In 1958, all of that earned Cincinnati an invitation to one of the season’s biggest tournaments at the time: the Dixie Classic in North Carolina. That tournament, however, featured all-white teams from North Carolina, Duke and Wake Forest, and NC State (plus other teams from around the country) in the still-segregated South. Robertson recounted some of the racism he faced before that tournament, including a death threat from the Ku Klux Klan. in an appearance on the All The Smoke podcast.

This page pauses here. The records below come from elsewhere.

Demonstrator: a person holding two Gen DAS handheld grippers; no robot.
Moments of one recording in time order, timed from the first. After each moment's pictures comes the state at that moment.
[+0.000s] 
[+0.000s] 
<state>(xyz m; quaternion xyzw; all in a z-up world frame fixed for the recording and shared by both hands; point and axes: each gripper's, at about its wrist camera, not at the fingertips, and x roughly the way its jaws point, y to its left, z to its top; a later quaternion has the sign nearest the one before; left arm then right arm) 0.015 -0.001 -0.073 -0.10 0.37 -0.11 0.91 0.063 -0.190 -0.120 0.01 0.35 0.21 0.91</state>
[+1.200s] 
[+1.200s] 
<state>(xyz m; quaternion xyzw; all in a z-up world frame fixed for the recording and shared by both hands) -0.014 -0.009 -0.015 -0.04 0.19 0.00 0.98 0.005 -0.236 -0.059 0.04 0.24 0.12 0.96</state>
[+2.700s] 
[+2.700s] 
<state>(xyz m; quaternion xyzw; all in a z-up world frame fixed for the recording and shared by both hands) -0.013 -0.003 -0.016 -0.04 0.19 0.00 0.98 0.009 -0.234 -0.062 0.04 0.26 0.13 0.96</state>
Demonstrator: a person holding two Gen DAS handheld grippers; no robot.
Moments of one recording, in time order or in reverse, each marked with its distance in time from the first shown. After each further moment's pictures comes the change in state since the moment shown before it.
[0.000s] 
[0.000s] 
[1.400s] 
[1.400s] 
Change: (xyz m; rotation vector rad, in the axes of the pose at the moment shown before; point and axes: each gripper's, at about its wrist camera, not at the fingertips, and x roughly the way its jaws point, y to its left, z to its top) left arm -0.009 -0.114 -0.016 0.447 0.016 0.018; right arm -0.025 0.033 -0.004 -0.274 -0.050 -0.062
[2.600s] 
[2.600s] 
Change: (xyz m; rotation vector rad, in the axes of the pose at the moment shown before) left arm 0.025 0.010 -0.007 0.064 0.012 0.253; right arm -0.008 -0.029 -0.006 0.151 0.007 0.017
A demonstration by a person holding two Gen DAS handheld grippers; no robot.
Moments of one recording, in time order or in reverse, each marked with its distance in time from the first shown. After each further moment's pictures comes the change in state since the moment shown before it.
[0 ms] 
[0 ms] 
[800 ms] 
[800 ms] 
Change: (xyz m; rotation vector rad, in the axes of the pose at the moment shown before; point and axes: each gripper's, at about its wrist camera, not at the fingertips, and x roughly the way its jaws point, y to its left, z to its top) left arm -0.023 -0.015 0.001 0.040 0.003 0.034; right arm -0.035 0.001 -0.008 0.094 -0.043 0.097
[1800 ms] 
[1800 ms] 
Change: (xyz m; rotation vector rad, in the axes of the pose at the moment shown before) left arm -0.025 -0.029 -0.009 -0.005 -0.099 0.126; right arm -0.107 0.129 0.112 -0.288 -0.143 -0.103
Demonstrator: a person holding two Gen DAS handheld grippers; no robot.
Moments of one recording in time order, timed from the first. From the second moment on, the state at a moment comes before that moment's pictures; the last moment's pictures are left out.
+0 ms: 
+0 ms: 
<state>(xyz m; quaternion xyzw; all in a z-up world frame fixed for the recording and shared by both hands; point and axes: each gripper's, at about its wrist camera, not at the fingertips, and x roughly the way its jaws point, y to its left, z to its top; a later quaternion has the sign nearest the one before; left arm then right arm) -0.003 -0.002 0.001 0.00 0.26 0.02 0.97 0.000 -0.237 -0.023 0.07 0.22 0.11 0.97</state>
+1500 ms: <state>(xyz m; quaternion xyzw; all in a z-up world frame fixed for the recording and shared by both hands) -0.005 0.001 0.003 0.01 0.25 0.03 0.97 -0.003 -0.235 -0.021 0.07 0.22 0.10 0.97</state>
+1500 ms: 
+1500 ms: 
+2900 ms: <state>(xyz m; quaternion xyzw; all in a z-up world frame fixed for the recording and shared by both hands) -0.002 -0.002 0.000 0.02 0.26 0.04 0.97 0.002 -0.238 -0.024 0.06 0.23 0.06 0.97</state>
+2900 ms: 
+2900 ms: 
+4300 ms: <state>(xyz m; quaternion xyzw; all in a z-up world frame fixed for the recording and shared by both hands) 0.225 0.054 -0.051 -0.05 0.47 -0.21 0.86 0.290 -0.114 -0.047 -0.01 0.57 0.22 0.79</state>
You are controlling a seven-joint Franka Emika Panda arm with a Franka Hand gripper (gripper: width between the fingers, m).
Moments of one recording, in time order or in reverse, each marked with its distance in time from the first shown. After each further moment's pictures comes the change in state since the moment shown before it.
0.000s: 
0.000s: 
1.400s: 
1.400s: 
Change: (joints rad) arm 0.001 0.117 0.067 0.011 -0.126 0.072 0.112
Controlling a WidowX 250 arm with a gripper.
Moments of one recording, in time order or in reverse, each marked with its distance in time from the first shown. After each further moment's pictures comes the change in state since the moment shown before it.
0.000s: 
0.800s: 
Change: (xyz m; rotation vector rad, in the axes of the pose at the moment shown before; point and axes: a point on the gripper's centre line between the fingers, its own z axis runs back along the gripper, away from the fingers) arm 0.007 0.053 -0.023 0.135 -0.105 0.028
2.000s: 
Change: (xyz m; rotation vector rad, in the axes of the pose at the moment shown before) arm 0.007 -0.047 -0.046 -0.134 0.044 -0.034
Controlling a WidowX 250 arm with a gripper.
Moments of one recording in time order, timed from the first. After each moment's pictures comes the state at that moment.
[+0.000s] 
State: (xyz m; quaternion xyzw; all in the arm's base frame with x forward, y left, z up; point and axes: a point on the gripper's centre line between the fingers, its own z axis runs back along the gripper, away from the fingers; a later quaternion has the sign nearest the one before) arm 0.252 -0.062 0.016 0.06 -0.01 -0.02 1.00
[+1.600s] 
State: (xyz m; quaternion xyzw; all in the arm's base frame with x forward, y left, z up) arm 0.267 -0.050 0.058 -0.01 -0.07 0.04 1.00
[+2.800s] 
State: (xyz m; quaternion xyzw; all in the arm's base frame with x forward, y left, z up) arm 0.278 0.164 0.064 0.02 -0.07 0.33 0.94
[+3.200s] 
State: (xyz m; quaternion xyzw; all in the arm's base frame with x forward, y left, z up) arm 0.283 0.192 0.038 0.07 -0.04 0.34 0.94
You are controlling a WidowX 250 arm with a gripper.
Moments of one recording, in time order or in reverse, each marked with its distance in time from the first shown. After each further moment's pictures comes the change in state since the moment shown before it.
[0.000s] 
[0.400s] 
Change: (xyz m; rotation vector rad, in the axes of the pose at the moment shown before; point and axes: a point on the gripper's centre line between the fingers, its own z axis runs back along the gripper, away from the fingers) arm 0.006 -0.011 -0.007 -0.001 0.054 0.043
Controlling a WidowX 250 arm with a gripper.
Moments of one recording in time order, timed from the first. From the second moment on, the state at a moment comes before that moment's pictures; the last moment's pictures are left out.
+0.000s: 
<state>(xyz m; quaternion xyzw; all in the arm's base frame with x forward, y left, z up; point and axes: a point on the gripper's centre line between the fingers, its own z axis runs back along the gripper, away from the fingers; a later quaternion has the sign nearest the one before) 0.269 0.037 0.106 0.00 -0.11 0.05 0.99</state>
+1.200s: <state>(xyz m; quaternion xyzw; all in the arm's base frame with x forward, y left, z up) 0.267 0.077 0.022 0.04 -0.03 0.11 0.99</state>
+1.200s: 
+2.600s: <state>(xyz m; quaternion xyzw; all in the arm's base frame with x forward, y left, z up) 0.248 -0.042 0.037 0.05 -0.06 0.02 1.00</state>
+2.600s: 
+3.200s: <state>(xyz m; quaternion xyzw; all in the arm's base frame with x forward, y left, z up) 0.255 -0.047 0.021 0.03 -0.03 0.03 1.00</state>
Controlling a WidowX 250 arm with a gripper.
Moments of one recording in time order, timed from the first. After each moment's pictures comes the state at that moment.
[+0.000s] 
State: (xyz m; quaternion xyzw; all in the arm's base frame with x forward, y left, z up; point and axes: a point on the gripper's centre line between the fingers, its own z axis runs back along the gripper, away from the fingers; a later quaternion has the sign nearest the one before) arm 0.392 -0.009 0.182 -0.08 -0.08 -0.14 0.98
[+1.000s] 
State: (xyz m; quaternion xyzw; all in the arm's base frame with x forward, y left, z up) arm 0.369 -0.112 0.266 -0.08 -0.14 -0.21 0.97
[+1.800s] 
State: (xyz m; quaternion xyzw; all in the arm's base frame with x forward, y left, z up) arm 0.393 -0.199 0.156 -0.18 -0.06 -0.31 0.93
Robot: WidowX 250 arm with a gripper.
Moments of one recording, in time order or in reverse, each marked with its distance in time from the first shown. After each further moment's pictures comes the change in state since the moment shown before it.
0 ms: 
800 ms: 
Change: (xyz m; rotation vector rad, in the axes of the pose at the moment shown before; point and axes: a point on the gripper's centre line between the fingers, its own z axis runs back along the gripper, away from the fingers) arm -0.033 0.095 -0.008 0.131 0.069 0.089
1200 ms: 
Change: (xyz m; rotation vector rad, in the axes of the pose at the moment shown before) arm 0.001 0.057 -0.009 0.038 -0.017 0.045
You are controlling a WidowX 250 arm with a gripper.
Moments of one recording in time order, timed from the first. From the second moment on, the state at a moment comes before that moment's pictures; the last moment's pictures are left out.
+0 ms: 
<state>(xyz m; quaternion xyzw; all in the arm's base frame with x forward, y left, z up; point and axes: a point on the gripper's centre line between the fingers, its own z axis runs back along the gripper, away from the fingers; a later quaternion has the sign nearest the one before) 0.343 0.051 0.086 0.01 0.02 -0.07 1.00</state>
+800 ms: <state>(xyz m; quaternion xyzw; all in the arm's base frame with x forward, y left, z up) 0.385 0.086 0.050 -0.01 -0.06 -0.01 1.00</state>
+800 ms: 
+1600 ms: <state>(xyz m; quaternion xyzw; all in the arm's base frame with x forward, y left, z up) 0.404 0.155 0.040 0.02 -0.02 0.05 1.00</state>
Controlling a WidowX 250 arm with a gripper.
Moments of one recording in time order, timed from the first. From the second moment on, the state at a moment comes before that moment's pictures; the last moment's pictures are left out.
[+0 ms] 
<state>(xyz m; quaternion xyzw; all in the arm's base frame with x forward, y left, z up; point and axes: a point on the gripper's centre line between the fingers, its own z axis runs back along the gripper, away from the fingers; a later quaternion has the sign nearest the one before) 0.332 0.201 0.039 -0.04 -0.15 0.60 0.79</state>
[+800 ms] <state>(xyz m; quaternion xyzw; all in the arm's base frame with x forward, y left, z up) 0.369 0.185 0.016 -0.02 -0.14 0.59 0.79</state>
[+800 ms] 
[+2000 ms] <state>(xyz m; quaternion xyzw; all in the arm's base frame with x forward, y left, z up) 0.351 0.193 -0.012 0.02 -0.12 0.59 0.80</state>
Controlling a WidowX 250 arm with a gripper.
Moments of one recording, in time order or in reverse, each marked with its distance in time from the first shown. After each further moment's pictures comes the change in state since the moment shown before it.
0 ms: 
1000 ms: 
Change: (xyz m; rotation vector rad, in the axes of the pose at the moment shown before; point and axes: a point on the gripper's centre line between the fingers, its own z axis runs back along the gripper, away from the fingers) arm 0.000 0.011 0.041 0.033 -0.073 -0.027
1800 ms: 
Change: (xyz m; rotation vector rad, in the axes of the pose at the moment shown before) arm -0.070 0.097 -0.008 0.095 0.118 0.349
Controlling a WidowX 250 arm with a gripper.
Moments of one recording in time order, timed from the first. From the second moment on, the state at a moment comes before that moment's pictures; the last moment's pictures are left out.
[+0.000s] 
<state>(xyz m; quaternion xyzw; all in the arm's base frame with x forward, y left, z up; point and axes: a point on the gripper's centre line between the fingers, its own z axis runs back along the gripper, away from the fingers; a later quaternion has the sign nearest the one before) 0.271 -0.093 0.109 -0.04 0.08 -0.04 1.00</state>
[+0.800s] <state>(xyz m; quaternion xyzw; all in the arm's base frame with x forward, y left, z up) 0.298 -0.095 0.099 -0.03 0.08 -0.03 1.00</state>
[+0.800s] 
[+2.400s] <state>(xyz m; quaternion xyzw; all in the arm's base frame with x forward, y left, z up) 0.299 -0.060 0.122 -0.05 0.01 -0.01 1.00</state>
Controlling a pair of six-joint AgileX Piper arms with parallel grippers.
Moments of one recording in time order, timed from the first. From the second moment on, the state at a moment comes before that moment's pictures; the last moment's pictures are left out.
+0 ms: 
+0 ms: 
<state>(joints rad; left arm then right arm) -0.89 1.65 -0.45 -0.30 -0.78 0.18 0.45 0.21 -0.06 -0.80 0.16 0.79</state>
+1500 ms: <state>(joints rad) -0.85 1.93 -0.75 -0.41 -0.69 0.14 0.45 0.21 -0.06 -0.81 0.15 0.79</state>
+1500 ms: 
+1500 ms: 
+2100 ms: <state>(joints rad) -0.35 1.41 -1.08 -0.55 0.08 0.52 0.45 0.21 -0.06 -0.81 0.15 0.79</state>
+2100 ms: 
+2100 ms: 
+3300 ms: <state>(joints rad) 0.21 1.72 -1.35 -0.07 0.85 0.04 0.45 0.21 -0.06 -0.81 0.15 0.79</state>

“We were going to play in the Dixie Classic. I didn't know nothing about the Dixie Classic. Then I got a telegram saying, if you came out to play, I was going to be shot. So I gave it to the coach. Later that day, somebody knocked on my door. There was a white kid from Alabama, from an Alabama frat, who was supposed to come and get my autograph. What do you think I did? I autographed it for him. I'll never forget that as long as I live. To be honest with you, I was born in Tennessee. I never thought much about the Klan to begin with… I never thought much about the guys that threatened me. I mean, it wasn't the only time I was threatened, by the way, I gotta tell you, but they didn't bother me. I mean, I just didn't think about getting shot, I just didn't think that was going to happen.”

Robertson faced a lot of racism during that tournament, according to those who investigated the topicincluding having coins and hot dogs thrown at him, being called the “n-word” and much more. Robertson wasn’t alone in this — that 1958 Dixie Classic (Matt Barnes took the cake for a year on the podcast) also featured Michigan State star and future four-time NBA All-Star Johnny Green, who received much the same treatment.

Robertson and Green handled the situation with great class.

It would be another half-decade before schools along the Tobacco Road would integrate their basketball teams.